(EXERCISE PROMPT):
A word-for-word copy of the entries, with the images left out, is what you should write.

(DATASET):
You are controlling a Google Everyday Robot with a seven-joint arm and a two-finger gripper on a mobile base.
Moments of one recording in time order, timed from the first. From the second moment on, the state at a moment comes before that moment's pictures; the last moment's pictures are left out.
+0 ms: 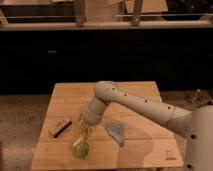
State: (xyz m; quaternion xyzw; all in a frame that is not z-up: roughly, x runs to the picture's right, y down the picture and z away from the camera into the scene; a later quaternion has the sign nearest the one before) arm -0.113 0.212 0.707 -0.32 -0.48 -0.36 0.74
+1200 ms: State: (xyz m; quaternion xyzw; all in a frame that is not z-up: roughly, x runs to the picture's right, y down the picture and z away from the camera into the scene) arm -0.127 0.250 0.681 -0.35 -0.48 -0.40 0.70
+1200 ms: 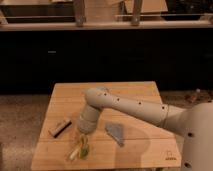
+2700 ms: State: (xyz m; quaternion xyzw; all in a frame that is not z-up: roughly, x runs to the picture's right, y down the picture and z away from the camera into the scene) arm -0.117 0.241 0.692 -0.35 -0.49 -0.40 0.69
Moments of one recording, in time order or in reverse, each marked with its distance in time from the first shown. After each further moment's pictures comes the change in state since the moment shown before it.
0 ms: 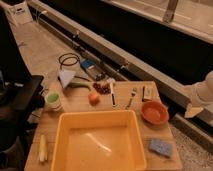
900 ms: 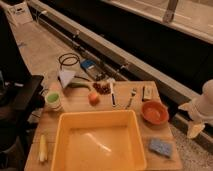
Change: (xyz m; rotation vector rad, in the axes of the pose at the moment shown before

(TASK OUTPUT):
You are controlling a Google Everyday Robot with a seven-joint arm and a two-finger gripper on a mobile base.
Moments of one recording in time order, timed from the first. From the second moment on, the state at a moment comes before that moment's pictures; the last moment's pictures are left out.
+0 ms: 
State: (xyz m; quaternion xyzw; all in a frame that is not z-up: roughly, x runs to the picture's right, y down the picture and z away from the camera into the scene; a later quaternion has the sign nearest the one before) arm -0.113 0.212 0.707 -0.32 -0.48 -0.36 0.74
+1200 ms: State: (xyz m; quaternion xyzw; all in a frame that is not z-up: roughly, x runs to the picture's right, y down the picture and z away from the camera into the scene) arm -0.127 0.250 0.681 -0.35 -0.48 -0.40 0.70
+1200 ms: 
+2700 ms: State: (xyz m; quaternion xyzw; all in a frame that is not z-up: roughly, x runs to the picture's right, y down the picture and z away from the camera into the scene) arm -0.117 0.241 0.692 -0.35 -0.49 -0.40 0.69
Moments of one recording, in time order or in reverse, each marked with its distance in time from the first shown. After each further moment's pictures comes the change in state since the moment shown before it.
0 ms: 
900 ms: 
Change: (xyz m; rotation vector rad, in the axes of the pose at the moment shown before

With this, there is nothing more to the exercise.